Invention Title:

GROUNDED HUMAN MOTION GENERATION WITH OPEN VOCABULARY SCENE-AND-TEXT CONTEXTS

Publication number:

US20250308156

Publication date:
Section:

Physics

Class:

G06T17/00

Inventors:

Assignees:

Applicant:

Smart overview of the Invention

The patent application outlines a method for generating human motion in 3D scenes using open vocabulary scene-and-text contexts. The approach involves receiving a 3D point cloud of a scene and natural language instructions related to a goal object within the scene. A text tokenizer processes the instructions, and a pre-trained vision-language model generates text features. Scene features are created using a pre-trained U-Net scene encoder, which are then downsampled. By fusing these scene features with text features, a conditional latent is formed to predict motion parameters for a parametric human body model.

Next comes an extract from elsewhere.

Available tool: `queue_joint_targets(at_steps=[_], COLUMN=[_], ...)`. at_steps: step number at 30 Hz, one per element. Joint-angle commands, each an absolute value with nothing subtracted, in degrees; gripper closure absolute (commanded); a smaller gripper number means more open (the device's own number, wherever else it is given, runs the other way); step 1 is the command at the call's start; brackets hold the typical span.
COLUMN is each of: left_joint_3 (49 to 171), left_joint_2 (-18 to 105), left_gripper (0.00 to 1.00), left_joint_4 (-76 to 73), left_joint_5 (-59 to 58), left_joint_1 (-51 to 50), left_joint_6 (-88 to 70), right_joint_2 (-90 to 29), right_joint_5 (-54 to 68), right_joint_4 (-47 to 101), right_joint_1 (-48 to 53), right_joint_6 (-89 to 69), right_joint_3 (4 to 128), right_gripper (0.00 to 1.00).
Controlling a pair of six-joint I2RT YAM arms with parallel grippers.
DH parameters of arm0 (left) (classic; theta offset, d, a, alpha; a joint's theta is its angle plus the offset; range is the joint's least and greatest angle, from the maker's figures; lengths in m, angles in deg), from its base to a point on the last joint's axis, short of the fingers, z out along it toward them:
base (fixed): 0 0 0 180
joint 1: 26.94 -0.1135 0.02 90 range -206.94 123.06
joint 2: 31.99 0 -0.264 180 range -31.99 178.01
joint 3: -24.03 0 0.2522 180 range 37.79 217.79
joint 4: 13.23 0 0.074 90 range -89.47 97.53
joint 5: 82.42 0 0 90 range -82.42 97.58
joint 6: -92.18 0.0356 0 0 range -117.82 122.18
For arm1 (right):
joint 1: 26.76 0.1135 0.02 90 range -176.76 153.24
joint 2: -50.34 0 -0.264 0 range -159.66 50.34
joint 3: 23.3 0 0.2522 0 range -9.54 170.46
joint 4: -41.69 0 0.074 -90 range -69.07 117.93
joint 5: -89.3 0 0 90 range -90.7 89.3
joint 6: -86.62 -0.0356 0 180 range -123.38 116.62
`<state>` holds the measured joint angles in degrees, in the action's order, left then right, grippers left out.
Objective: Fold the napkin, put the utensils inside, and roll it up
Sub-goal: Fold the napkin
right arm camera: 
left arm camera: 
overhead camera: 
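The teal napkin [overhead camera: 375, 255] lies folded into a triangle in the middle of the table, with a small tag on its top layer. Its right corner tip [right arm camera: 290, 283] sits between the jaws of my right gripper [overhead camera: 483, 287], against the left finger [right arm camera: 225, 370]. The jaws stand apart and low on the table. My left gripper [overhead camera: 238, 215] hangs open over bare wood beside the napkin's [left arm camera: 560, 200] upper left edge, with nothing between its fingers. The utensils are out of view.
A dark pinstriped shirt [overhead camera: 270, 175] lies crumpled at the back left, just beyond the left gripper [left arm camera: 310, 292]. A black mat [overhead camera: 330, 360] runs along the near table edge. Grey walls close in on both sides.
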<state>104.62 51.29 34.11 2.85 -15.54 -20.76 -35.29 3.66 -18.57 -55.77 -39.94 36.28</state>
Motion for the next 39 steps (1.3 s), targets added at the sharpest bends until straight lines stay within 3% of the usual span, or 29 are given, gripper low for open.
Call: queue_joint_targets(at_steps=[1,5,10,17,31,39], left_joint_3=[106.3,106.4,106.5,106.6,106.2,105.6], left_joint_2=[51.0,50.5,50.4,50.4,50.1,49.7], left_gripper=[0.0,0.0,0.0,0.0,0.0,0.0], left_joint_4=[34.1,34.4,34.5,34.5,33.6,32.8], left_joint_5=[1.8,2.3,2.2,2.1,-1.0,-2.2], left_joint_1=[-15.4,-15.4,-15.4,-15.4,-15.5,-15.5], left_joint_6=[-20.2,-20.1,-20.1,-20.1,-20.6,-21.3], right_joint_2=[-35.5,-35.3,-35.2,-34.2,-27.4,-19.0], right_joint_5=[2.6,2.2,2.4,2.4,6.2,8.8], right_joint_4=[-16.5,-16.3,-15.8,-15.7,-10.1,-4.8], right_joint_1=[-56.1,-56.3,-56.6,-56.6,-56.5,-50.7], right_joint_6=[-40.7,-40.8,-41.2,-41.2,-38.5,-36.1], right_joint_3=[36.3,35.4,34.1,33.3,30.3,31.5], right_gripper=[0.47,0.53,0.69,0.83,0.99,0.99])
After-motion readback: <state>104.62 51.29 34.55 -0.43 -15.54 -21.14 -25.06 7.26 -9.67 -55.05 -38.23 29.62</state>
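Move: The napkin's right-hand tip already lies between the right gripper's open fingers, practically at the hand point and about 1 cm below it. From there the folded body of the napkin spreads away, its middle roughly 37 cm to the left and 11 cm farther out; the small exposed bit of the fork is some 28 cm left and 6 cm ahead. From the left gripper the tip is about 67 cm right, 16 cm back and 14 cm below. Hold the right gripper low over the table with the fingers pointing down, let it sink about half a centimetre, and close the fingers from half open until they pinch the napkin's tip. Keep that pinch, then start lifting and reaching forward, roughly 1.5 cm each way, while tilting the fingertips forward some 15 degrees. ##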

Challenges in Traditional Methods

Traditional methods of generating human motions in 3D scenes based on textual descriptions face several challenges. These include the high cost and time consumption associated with producing diverse and semantically consistent motions. Moreover, conventional approaches often exhibit biases towards centering motions within scenes and rely on closed vocabularies, limiting their adaptability to diverse textual inputs. Such methods may also suffer from mismatches between text and image embeddings, leading to inaccurate motion generation.

Innovative Features

The proposed method addresses these challenges by enabling grounded human motion generation with open vocabulary contexts. This involves training the system to align text embeddings with 3D point cloud features and establishing a framework for text-and-scene-conditional motion generation. The system replaces closed vocabulary pretraining with open vocabulary knowledge distillation and introduces novel regularization losses to refine the grounding of text and scene data. These innovations aim to improve the accuracy and efficiency of human motion generation.

System Architecture

The system architecture comprises several components: a pre-trained vision-language model, a U-Net scene encoder, a down sampler, a fusion module, and a conditional motion generator. These elements work together to process inputs—comprising 3D point clouds and natural language instructions—and generate 3D human meshes for multiple motion frames. The system can be implemented on various computing devices, including servers, smartphones, and gaming devices, providing flexibility in deployment.

Pre-trained Model Utilization

The method leverages pre-trained models like CLIP for semantic understanding of visual information and open vocabulary processing. These models map images and text into a common latent space for effective comparison and retrieval. By utilizing open vocabulary capabilities, the system can handle a broad range of terms not explicitly included in its training dataset, enhancing its adaptability and performance in diverse scenarios.